**WHAT THE EXERCISE ASKS**
Print out every line of the listing below without alteration.

**SOURCE INFORMATION**
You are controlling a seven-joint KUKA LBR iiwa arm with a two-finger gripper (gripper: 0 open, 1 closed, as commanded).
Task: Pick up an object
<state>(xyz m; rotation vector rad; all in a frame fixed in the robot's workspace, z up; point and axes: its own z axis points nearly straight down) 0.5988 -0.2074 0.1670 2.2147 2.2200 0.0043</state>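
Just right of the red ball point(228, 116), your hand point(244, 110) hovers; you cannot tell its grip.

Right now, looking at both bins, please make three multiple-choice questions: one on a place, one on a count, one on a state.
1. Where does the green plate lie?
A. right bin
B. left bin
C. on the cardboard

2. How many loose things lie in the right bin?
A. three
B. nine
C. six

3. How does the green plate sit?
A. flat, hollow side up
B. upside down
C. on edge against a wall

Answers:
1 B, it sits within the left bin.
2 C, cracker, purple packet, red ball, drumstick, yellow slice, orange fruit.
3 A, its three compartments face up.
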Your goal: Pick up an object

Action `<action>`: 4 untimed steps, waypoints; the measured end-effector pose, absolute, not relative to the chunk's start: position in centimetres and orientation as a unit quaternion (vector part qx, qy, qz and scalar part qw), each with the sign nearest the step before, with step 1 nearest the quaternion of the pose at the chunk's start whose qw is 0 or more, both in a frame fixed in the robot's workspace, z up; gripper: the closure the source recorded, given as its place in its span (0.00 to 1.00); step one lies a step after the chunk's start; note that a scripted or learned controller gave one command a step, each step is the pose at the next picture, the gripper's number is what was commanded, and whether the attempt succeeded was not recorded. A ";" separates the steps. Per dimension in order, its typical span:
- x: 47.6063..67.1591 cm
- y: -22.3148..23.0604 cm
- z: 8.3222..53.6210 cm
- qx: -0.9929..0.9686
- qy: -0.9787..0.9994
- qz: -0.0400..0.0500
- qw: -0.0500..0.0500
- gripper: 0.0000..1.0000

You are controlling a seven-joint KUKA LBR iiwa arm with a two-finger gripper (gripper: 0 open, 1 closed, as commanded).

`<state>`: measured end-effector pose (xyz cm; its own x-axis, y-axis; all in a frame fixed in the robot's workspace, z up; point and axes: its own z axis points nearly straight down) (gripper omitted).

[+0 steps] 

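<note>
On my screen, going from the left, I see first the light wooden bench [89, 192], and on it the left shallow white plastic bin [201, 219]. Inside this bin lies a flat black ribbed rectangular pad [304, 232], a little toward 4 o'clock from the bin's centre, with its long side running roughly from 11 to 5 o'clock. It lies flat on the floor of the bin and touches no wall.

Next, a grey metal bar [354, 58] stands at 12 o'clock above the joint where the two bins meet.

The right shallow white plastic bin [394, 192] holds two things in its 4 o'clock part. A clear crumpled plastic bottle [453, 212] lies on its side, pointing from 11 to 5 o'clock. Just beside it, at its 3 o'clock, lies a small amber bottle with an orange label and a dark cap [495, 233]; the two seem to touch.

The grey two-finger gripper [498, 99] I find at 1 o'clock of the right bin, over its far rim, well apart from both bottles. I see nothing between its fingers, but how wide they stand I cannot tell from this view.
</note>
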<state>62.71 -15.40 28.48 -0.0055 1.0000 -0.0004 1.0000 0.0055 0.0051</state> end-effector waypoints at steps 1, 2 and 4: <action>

**RESPONSE TO THIS EXERCISE**
You are controlling a seven-joint KUKA LBR iiwa arm with a two-finger gripper (gripper: 0 open, 1 closed, as commanded).
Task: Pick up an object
<state>(xyz m; rotation vector rad; all in a frame fixed in the robot's workspace, z up; point and axes: its own z axis points nearly straight down) 0.5988 -0.2074 0.1670 2.2147 2.2200 0.0043</state>
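Just right of the red ball point(228, 116), your hand point(244, 110) hovers; you cannot tell its grip.

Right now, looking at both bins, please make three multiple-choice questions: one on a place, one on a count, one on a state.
1. Where does the green plate lie?
A. right bin
B. left bin
C. on the cardboard

2. How many loose things lie in the right bin?
A. three
B. nine
C. six

3. How does the green plate sit?
A. flat, hollow side up
B. upside down
C. on edge against a wall

Answers:
1 B, it sits within the left bin.
2 C, cracker, purple packet, red ball, drumstick, yellow slice, orange fruit.
3 A, its three compartments face up.
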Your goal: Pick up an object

Action `<action>`: 4 untimed steps, waypoints; the measured end-effector pose, absolute, not relative to the chunk's start: position in centimetres and orientation as a unit quaternion (vector part qx, qy, qz and scalar part qw), each with the sign nearest the step before, with step 1 nearest the quaternion of the pose at the chunk's start whose qw is 0 or more, both in a frame fixed in the robot's workspace, z up; gripper: the closure the source recorded, given as its place in its span (0.00 to 1.00); step one lies a step after the chunk's start; note that a scripted or learned controller gave one command a step, each step is the pose at the next picture, the gripper's number is what was commanded, and whether the attempt succeeded was not recorded. A ";" separates the steps. Per dimension in order, its typical span:
- x: 47.6063..67.1591 cm
- y: -22.3148..23.0604 cm
- z: 8.3222..53.6210 cm
- qx: -0.9929..0.9686
- qy: -0.9787..0.9994
- qz: -0.0400..0.0500
- qw: -0.0500..0.0500
- gripper: 0.0000..1.0000

You are controlling a seven-joint KUKA LBR iiwa arm with a two-finger gripper (gripper: 0 open, 1 closed, as commanded).

`<state>`: measured end-effector pose (xyz cm; its own x-axis, y-axis; all in a frame fixed in the robot's workspace, z up; point and axes: its own z axis points nearly straight down) (gripper omitted).

[+0 steps] 

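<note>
On my screen, going from the left, I see first the light wooden bench [89, 192], and on it the left shallow white plastic bin [201, 219]. Inside this bin lies a flat black ribbed rectangular pad [304, 232], a little toward 4 o'clock from the bin's centre, with its long side running roughly from 11 to 5 o'clock. It lies flat on the floor of the bin and touches no wall.

Next, a grey metal bar [354, 58] stands at 12 o'clock above the joint where the two bins meet.

The right shallow white plastic bin [394, 192] holds two things in its 4 o'clock part. A clear crumpled plastic bottle [453, 212] lies on its side, pointing from 11 to 5 o'clock. Just beside it, at its 3 o'clock, lies a small amber bottle with an orange label and a dark cap [495, 233]; the two seem to touch.

The grey two-finger gripper [498, 99] I find at 1 o'clock of the right bin, over its far rim, well apart from both bottles. I see nothing between its fingers, but how wide they stand I cannot tell from this view.
</note>
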<state>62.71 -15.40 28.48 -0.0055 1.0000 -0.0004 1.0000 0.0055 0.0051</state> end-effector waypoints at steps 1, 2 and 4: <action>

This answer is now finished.